Concluons que ce deuxième casus, d’une part, renverse à son tour
­l’hypothèse d’une réponse catégorique, mais que, d’autre part, les réponses sont
inversées par rapport au premier casus, les deux ordres analysés semblent donc
changer d’avis selon le cas présenté. À nouveau, si Mémé veut obéir à l’État,
elle devra se passer de son activité, pourtant psychologiquement salvatrice, et
retourner à ses difficultés de naguère. Si elle souhaite, au contraire, continuer
ses activités(17), il lui faut savoir que des bâtons lui seront mis dans les roues par
les forces policières de l’État, que la clandestinité sera son cheval de bataille ;
peut-être cette adrénaline procurera-t-elle à Mémé un amusement propre supplémentaire ; une sorte de drogue auto-générée, en somme.
Conclusion
Nous devons constater qu’une réponse catégorique ne peut ainsi être
obtenue ; celle-ci varie, en effet, selon les circonstances et selon l’observateur.
L’impossibilité d’atteindre un tel état de certitude quant à la réponse ne doit
cependant pas plonger le lecteur dans le trouble ou l’effroi. C’est à lui qu’il
revient, in fine, d’opter pour l’une ou l’autre solution – pousser Mémé dans
les orties ou ne pas pousser Mémé dans les orties, telle est la question – cela
découle logiquement de la présomption de l’homme normalement honnête,
prudent et diligent, à laquelle nous avons finalement adhéré.
La présentation de l’ordre de la Famille et de son droit nous a parfois
plongés dans différents différends ; c’est effarant. La vésanie semble nous
guetter, à en croire certains. Néanmoins, c’est avec circonspection que nous
accueillons cette assertion. D’aucuns nous affirment qu’en adhérant à cet ordre
de la Famille et que par sa présentation dans laquelle nous en vantons le caractère rationnel, nous pousserions un peu Bobonne dans les orties…
Un comble s’il en est, nous avons vu lors du second casus qu’il nous était
facile de parfois sauver Mémé des orties, ça n’est pas, dès lors, pour y pousser
Bobonne. Nous pensons la Famille honnête et l’IPF juste, au contraire du très
intrusif État dont la logique, notamment pour juger Mémé, nous échappe parfois.

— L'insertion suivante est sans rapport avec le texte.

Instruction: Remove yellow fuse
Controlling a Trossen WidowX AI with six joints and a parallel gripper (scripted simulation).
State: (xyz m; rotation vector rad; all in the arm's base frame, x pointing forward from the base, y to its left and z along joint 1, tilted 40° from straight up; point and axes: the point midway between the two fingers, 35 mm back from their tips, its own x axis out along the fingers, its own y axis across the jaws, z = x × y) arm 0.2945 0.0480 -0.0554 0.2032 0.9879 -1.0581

La vraie conclusion que nous pourrions tirer de cette réflexion lapidaire
est que c’est une « bonne question ». De fait, il n’est pas tant patent qu’épatant
qu’une telle interrogation suscite autant d’intérêt et de divergences d’opinions.
Pauvre d’une réponse claire et catégorique, nous nous voyons riches d’alternatives ; le choix, tant un luxe qu’un embarras. Merci Mémé !
(17)
Défendues par l’État, mais défendues par la Famille – les joies de la polysémie nous égayeront toujours.